The task –
Repeat, please, only the lines from the top of the data down to the line with "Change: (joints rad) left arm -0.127"; include both of those lines.

Provided records –
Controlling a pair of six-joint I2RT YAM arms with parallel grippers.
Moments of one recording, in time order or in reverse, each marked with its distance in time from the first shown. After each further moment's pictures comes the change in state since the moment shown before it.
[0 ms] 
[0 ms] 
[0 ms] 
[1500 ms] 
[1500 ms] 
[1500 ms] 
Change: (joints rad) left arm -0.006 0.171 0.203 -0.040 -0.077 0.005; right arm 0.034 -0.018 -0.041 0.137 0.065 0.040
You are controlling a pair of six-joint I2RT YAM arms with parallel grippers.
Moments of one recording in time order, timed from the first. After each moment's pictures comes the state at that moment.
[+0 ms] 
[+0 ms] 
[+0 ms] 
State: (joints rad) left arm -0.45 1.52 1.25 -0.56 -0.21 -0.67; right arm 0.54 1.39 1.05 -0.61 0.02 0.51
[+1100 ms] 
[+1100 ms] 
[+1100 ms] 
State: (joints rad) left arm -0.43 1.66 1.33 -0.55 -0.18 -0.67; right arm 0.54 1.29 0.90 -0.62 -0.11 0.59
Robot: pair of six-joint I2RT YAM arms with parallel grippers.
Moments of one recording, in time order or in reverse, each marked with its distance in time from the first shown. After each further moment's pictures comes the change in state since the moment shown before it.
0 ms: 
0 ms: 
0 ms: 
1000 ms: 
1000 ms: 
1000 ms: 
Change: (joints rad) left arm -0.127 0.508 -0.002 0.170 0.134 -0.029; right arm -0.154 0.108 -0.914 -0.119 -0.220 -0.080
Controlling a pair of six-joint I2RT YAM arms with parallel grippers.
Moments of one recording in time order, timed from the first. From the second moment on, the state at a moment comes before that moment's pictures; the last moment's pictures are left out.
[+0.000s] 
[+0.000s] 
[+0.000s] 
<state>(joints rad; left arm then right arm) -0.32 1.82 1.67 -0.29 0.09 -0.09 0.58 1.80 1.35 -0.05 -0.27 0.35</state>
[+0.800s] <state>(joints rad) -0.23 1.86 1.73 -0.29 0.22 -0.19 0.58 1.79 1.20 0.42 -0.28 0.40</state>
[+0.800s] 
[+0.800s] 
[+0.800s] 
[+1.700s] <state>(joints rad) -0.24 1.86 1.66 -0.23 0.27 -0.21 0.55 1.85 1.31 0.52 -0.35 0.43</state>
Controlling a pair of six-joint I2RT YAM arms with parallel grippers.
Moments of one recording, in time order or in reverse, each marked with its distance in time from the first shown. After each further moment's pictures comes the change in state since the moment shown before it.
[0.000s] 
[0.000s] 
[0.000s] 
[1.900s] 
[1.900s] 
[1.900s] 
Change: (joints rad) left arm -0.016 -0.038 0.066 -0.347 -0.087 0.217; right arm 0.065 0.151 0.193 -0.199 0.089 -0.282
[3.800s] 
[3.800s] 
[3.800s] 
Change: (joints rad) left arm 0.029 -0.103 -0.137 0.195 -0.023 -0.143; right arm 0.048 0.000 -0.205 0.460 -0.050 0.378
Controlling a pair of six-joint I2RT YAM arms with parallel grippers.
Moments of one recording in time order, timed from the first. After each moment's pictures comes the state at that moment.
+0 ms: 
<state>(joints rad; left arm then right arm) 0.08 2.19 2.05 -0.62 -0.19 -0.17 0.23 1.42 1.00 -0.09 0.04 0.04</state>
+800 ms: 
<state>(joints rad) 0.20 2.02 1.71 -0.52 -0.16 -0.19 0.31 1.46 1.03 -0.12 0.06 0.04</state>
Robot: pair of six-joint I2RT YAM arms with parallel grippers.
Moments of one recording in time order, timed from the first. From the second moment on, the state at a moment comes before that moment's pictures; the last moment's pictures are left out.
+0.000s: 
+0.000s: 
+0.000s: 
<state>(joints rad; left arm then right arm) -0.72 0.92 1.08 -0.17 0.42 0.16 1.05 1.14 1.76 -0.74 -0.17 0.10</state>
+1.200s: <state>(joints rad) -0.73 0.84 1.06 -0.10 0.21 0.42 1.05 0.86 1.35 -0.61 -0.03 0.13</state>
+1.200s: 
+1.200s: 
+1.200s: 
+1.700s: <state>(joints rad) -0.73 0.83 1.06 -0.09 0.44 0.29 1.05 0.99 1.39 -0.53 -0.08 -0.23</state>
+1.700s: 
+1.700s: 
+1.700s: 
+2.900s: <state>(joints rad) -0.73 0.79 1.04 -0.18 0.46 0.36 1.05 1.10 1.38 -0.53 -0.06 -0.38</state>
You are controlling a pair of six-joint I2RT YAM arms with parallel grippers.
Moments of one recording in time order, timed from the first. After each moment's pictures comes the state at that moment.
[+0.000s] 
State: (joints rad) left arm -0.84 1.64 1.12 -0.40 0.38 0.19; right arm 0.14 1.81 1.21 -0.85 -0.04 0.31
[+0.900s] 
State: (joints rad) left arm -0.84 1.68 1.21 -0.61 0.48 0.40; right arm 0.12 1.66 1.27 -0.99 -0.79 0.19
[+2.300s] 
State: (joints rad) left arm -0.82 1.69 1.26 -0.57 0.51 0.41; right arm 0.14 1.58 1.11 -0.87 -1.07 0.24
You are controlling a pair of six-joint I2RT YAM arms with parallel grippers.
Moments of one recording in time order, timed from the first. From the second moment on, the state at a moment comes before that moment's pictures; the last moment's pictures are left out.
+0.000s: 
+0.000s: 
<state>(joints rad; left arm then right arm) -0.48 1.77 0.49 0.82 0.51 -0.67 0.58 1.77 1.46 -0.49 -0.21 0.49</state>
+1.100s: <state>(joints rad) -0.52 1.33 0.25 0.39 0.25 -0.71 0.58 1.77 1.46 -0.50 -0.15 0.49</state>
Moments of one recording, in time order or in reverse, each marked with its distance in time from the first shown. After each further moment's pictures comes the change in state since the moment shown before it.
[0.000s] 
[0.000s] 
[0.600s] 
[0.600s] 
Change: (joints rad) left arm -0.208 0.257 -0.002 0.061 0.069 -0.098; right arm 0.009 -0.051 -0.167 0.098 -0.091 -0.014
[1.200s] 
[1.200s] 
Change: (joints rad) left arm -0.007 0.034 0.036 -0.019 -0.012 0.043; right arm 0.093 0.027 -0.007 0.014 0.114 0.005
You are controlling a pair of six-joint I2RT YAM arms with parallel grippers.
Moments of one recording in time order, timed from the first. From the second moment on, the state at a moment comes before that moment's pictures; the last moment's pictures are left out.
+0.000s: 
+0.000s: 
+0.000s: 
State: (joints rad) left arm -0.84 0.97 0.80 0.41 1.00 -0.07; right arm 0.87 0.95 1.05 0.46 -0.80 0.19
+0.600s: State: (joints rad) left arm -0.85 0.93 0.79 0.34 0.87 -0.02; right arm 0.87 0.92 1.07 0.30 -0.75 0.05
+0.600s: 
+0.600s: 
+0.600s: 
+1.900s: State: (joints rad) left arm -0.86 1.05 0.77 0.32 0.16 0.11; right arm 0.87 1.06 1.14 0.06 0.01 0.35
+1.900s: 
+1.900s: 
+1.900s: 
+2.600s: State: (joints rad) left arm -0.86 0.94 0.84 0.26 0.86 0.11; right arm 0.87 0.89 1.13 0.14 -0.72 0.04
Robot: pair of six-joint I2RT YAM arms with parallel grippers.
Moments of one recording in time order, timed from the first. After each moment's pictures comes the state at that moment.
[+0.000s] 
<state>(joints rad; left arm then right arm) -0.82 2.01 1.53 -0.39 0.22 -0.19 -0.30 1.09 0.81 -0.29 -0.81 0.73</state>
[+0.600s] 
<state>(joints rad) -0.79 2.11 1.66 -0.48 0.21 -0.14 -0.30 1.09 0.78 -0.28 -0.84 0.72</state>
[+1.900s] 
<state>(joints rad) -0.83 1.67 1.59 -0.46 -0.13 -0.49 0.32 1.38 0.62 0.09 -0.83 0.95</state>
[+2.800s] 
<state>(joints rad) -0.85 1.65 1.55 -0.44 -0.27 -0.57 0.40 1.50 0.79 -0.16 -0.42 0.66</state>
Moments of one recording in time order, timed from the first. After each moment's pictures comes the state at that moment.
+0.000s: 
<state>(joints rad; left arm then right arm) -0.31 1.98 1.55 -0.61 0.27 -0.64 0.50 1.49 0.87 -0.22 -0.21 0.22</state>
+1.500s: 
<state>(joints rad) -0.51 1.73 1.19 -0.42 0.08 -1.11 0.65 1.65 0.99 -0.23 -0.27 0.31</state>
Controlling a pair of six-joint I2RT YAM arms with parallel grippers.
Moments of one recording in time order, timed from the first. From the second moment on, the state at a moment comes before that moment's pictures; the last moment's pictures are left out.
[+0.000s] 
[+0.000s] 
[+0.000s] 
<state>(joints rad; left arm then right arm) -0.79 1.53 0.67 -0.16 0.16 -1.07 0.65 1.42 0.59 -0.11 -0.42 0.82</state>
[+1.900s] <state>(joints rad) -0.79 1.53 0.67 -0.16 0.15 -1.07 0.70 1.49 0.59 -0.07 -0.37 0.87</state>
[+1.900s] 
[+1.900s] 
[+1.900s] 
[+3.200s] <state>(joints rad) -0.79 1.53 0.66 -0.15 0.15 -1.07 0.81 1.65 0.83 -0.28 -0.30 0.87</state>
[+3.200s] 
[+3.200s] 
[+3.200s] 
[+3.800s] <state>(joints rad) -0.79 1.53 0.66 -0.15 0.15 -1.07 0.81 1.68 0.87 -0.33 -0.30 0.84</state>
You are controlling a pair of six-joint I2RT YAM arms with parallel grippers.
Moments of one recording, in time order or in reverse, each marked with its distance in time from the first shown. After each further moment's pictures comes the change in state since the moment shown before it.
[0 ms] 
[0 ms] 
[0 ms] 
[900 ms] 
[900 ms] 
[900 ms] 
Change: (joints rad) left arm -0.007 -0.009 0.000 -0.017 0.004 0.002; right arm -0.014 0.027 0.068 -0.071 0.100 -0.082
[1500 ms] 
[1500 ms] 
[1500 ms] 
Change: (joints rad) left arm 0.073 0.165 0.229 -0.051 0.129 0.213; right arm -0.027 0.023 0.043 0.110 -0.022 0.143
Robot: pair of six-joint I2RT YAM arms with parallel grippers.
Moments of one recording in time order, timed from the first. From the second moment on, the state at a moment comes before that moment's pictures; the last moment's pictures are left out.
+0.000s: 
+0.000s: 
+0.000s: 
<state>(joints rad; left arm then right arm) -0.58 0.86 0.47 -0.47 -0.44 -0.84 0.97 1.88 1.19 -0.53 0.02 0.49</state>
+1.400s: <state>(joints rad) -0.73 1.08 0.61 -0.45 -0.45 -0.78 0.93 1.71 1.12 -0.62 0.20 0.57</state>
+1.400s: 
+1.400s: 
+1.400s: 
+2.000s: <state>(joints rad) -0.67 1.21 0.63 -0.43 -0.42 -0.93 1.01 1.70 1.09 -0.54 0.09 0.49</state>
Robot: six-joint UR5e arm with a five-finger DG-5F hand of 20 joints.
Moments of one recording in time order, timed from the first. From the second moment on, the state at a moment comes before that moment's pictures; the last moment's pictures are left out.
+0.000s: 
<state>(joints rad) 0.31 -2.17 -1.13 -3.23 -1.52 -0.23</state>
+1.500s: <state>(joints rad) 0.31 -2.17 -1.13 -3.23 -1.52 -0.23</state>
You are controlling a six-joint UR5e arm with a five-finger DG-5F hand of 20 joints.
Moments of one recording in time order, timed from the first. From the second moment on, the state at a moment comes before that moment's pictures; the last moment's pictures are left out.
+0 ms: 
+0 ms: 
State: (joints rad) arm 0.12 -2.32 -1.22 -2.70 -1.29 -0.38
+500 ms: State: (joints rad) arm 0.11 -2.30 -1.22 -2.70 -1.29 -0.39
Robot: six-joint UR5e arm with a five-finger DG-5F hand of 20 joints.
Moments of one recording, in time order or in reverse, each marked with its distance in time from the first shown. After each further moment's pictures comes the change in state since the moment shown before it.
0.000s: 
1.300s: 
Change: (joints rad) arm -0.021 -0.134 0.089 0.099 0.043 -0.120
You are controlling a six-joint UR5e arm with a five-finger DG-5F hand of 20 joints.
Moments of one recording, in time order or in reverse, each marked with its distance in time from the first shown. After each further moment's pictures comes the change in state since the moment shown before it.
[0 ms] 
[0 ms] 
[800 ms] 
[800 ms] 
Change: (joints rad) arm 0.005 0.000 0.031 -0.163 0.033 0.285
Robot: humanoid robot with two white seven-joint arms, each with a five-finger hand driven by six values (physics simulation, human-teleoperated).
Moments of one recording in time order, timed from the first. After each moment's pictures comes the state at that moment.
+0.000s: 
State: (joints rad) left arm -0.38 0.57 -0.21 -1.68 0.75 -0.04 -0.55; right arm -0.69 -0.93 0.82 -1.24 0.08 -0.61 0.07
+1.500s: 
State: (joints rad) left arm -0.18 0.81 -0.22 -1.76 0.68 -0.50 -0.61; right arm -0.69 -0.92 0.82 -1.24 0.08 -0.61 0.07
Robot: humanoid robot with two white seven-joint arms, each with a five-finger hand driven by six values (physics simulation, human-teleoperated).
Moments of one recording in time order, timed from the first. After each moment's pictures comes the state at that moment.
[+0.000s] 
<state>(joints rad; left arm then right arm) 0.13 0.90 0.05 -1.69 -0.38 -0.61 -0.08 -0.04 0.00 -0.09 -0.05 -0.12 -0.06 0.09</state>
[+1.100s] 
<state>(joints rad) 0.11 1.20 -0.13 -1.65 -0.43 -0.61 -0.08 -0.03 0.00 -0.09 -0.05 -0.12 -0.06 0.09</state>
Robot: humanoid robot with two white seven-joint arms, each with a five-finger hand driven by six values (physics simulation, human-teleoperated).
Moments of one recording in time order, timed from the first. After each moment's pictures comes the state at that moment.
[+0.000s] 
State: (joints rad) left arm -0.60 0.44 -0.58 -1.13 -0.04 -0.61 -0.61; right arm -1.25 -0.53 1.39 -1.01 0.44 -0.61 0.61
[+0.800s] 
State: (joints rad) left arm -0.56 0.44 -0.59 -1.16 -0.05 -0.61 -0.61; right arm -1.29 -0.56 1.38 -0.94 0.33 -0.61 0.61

Your solution –
Controlling a pair of six-joint I2RT YAM arms with parallel grippers.
Moments of one recording, in time order or in reverse, each marked with its distance in time from the first shown. After each further moment's pictures comes the change in state since the moment shown before it.
[0 ms] 
[0 ms] 
[0 ms] 
[1500 ms] 
[1500 ms] 
[1500 ms] 
Change: (joints rad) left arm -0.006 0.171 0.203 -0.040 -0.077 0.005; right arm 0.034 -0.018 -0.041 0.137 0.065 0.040
You are controlling a pair of six-joint I2RT YAM arms with parallel grippers.
Moments of one recording in time order, timed from the first. After each moment's pictures comes the state at that moment.
[+0 ms] 
[+0 ms] 
[+0 ms] 
State: (joints rad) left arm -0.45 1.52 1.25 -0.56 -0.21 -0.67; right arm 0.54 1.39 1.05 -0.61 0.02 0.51
[+1100 ms] 
[+1100 ms] 
[+1100 ms] 
State: (joints rad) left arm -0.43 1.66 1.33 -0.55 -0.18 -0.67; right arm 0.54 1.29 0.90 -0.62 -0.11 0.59
Robot: pair of six-joint I2RT YAM arms with parallel grippers.
Moments of one recording, in time order or in reverse, each marked with its distance in time from the first shown. After each further moment's pictures comes the change in state since the moment shown before it.
0 ms: 
0 ms: 
0 ms: 
1000 ms: 
1000 ms: 
1000 ms: 
Change: (joints rad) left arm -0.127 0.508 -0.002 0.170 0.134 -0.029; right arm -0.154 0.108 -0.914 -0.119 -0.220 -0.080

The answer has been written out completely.